After averaging just 1.7 points per game in his three years at Kansas, Clemence powered the comeback with 20 points on 5-for-6 shooting from deep in just 20 minutes of action. Because of his stat lines at Kansas, there were concerns about whether he could get his practice form to translate into a game. Sunday provided an early answer to that question.
“One of the biggest things we say is next play,” Clemence said. “I live my life by that, too. I take every moment and just say next play.”
When his team needed a spark, Clemence made the next play...and then the next and then the next. The Sun Devils had no answer for him. Trey after trey rained in during the final 10 minutes as Clemence took over the game and subsequently shut down the WiFi in the whole building.
The Aggie snipers shot 8-for-15 from deep in the second half and put up 55 points. The Reed Arena scoreboards better be able to hit triple digits, because 95 with an off-shooting half leaves a lot to be excited about offensively.
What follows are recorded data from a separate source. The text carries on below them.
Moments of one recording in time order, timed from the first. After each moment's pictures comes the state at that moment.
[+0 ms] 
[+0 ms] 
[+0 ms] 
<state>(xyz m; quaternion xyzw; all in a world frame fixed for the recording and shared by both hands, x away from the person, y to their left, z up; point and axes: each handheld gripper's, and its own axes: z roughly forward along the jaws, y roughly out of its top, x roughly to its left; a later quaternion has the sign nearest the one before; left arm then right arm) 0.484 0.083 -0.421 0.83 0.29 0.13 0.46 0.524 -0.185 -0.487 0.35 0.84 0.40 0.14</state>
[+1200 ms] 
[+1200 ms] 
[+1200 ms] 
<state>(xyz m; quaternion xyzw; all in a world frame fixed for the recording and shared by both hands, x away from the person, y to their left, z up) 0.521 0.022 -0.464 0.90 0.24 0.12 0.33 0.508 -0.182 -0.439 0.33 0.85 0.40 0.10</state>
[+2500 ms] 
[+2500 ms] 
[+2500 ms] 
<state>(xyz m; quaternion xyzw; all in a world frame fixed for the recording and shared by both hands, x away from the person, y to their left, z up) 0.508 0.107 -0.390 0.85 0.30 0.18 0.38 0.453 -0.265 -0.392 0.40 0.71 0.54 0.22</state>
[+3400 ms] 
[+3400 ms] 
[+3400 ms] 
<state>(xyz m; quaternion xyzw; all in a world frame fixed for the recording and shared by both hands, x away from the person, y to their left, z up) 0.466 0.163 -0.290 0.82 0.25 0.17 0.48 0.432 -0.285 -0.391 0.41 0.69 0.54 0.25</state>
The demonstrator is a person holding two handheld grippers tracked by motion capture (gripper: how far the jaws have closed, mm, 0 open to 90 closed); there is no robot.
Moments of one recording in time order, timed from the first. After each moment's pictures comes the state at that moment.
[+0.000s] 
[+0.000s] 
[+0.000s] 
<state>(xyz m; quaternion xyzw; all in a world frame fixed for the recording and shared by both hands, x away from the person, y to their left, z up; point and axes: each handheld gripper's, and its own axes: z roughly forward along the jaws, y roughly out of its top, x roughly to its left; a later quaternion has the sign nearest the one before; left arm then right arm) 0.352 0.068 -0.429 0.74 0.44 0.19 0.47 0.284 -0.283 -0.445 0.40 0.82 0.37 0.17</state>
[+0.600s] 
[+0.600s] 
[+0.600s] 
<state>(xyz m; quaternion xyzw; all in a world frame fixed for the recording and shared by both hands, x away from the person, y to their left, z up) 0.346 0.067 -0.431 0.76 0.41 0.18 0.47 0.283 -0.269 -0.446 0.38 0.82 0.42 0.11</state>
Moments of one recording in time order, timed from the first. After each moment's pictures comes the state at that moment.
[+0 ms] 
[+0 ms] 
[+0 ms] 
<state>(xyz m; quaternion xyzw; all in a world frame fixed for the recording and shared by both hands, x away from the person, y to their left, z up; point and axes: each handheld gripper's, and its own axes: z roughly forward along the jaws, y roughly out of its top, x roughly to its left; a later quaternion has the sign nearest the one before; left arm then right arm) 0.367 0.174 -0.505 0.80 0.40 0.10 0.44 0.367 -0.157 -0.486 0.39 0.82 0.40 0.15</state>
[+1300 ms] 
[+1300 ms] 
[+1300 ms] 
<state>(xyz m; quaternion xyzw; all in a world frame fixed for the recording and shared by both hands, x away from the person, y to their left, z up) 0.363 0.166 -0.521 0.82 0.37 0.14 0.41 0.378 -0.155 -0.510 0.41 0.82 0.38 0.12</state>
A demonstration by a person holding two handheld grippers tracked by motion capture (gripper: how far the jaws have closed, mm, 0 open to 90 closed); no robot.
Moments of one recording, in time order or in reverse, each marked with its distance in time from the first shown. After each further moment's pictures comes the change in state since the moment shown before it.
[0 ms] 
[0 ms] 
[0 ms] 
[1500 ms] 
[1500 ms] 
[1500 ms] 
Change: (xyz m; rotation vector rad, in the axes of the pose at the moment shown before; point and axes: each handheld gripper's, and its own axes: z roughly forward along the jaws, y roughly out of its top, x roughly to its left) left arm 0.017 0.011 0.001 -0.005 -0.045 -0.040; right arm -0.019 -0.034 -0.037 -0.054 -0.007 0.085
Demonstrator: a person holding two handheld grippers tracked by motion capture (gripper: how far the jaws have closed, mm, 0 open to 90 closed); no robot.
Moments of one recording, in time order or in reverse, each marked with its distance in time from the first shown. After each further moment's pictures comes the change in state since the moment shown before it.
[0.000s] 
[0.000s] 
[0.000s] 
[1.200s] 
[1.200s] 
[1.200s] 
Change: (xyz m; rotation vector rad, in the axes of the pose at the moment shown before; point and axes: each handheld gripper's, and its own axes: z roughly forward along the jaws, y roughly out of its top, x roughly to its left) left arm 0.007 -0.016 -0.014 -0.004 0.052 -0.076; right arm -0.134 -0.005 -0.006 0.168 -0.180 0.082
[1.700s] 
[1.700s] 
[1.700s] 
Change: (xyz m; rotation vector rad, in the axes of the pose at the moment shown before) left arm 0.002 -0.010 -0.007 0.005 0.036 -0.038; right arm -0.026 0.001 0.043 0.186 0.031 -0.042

There was a lot to like about the fight A&M showed without their two best players, including the ball movement displayed in the second half, dominating the glass in the final 30 minutes and how they limited their own turnovers to just four in the final 16 minutes.
“This is the start of what we are. We’ve got a long way to go,” McMillan said. “I’m looking forward to getting to where we got to go.”
Can the Aggies clean up the turnovers, defend without fouling and get out to faster starts? That remains to be seen.
It’s only an exhibition, but if this team can build on it, March could look significantly better than this result in October.
A&M will officially start the season in eight days against Northwestern State at Reed Arena on Monday, Nov. 3.